Judge: Elaine W. Mandel, Case: 19STCV36319, Date: 2023-07-21 Tentative Ruling



Case Number: 19STCV36319    Hearing Date: September 20, 2023    Dept: P

Tentative Ruling

D.E. v. Regents of the University of California, Case No. 19STCV36319

Hearing Date September 20, 2023  

Defendant Regents’ Motion to Compel Further Responses to Deposition Questions; Regents’ Motion to Quash PMQ Deposition Notice

 

Plaintiff D.E., a UCLA graduate student, alleges defendant Regents discriminated against her based on her disabilities, which include ADHD and migraines, by failing to provide reasonable accommodations. Defendant D.E. alleged she saw a physician for anxiety and other symptoms caused by the Regents’ discrimination.

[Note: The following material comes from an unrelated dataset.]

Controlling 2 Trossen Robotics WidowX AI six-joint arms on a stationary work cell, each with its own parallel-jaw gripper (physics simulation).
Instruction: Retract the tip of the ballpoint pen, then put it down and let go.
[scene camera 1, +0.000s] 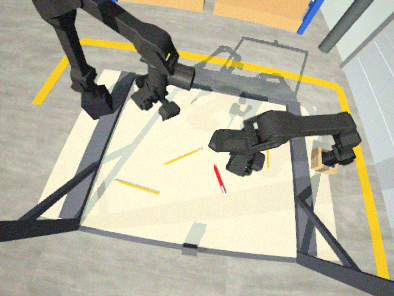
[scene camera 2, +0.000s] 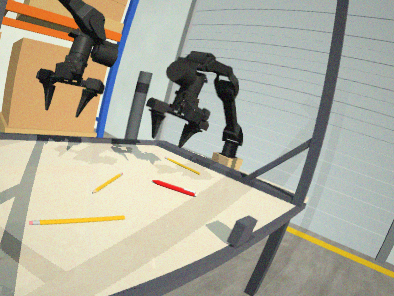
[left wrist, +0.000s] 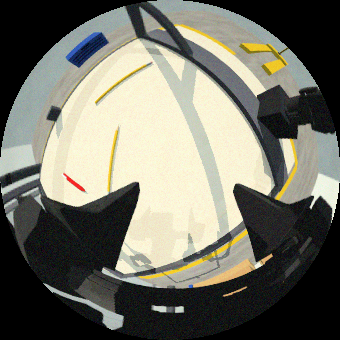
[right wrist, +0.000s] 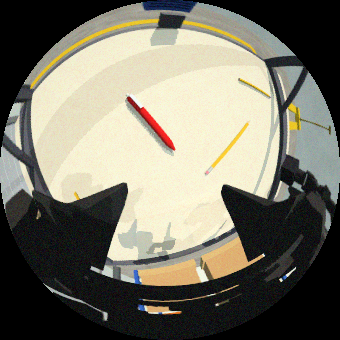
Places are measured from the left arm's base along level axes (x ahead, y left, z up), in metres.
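Where they show: left gripper, between the fingertips: (scene camera 1: 156, 112) (scene camera 2: 61, 113) (left wrist: 189, 187) (right wrist: 288, 191); right gripper, between the fingertips: (scene camera 1: 226, 156) (scene camera 2: 166, 143) (right wrist: 176, 188); left arm's base, origin of its link: (scene camera 1: 93, 94) (left wrist: 290, 110) (right wrist: 295, 173); right arm's base, origin of its link: (scene camera 1: 327, 159) (scene camera 2: 228, 155).
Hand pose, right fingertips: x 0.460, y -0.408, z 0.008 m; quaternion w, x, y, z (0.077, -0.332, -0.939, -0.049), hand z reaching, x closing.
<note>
Things, the pixels of their top centre, and the offset from my right fingertips. Level surfaces: height alone.
- red ballpoint pen, centre of its top: (right wrist: 151, 121) (scene camera 2: 174, 184) (left wrist: 70, 182) (scene camera 1: 219, 178) dx -0.026, dy -0.058, dz -0.099 m
- cream table top, height of its surface: dz -0.115 m
- yellow pencil, centre of its top: (right wrist: 233, 143) (left wrist: 109, 162) (scene camera 2: 108, 180) (scene camera 1: 182, 156) dx -0.149, dy +0.077, dz -0.106 m
- dark block, centre of its top: (scene camera 2: 246, 219) (scene camera 1: 189, 251) (left wrist: 48, 112) dx -0.211, dy -0.267, dz -0.058 m
A red ballpoint pen (scene camera 1: 219, 178) (scene camera 2: 173, 188) (left wrist: 74, 183) (right wrist: 152, 125) lies flat on the cream table top (scene camera 1: 150, 220) (scene camera 2: 150, 260). In the right wrist view its white clip end points to the upper left and its red pointed end to the lower right; whether the writing tip is out is too small to tell. My right gripper (scene camera 1: 246, 165) (scene camera 2: 167, 142) (right wrist: 176, 188) is open and empty, in the air above the table near the pen. My left gripper (scene camera 1: 157, 106) (scene camera 2: 63, 113) (left wrist: 189, 187) is open and empty, high over the table, farther from the pen.
One yellow pencil (scene camera 1: 183, 156) (scene camera 2: 107, 183) (right wrist: 227, 147) lies near the pen. Another pencil (scene camera 1: 137, 186) (scene camera 2: 77, 220) lies farther left, and a third (scene camera 1: 268, 158) (scene camera 2: 183, 165) beyond the pen. A dark block (scene camera 1: 190, 248) (scene camera 2: 242, 231) sits at the table edge. Frame bars (scene camera 2: 330, 75) rise at the side.
</note>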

The Regents allege that during her deposition D.E. refused to identify the physician she saw for her anxiety and mental/emotional distress and refused to answer about whether she had treatment for these symptoms before attending UCLA. The Regents move to compel answers to those deposition questions.

 

A  patient has the constitutional and statutory right to refuse to disclose communications with a psychotherapist. Cal. Evid. Code §1014. A party claiming mental and emotional distress damages places their emotional state in controversy, making it subject to discovery. Vinson v. Superior Court (1987) 43 Cal.3d 833, 839. A plaintiff does not  ipso facto put their mental condition at issue by seeking damages for pain and suffering in a personal injury action. Davis v. Superior Court (1992) 7 Cal.App.4th 1008, 1016.

 

D.E.’s first amended complaint alleges “severe emotional distress,” “anguish, pain, humiliation, indignity,” includes a cause of action for intentional infliction of emotional distress, and seeks damages for “physical, mental, and emotional distress.” ¶¶39, 113, 126, 139, 147 and 171.

 

Regents cite Vinson, arguing that, via these allegations, D.E. put her mental and emotional state at issue. D.E. cites Davis, arguing she did not waive her §1014 privilege merely by seeking damages for pain and suffering. Davis is distinguishable; there the court rejected defendant’s argument that plaintiff put their mental state at issue merely by filing a personal injury claim seeking general damages related to pain and suffering. D.E., unlike plaintiff Davis, seeks specific damages for “emotional distress,” and “humiliation.”

 

Davis acknowledged that when plaintiff’s pleading clearly places a mental condition at issue, the §1014 psychotherapist/patient privilege is waived. Davis, supra, 7 Cal. App.4th at 1017. This aligns with Vinson. D.E. explicitly seeks damages for mental and emotional harm. Under both Davis and Vinson, she has put her mental condition at issue and waived her §1014 privilege. GRANTED.

 

Regents’ Motion to Quash PMQ Deposition Subpoena

The Regents move to quash 43 categories of requests from D.E.’s PMQ notice on the grounds that they seek information related to how the University’s policies affect students other than D.E. The Regents argue these requests are only relevant to a hypothetical disparate impact claim, which is not pleaded in D.E.’s first amended complaint.

 

Disparate treatment and disparate impact claims are different theories of liability which must be specifically alleged. Rosenfeld v. Abraham Joshua Heschel Day School, Inc. (2014) 226 Cal.App.4th 886, 889.

 

D.E. does not allege disparate impact; the FAC alleges disparate treatment, claiming D.E. was harmed by the Regents’ intentional discrimination, retaliation and failure to provide accommodations. FAC ¶110, 120-125, 131-137, 143-146. No portion of the FAC alleges a facially neutral policy that disproportionately impacts disabled individuals. Therefore, discovery will not be permitted to the extent that it is only relevant to a disparate impact claim.

 

In opposition, D.E. argues evidence of disparate impact may be probative of her disparate treatment claim. The court agrees. Although disparate impact is not pleaded in the FAC, California courts acknowledged evidence of disparate impact “may be probative of intentional discrimination[.]” Koebke v. Bernardo Heights Country Club (2005) 36 Cal.4th 824, 854.

 

D.E. seeks evidence related to the impact of the Regents’ policies on other disabled students, which could bolster D.E.’s claim that she was also injured by the same policies. Given the wide scope of permitted discovery, D.E. may seek evidence related to disparate impact. Such evidence will only be admissible to the extent it may support D.E.’s disparate treatment claim, not to support an unpleaded claim for disparate impact. DENIED.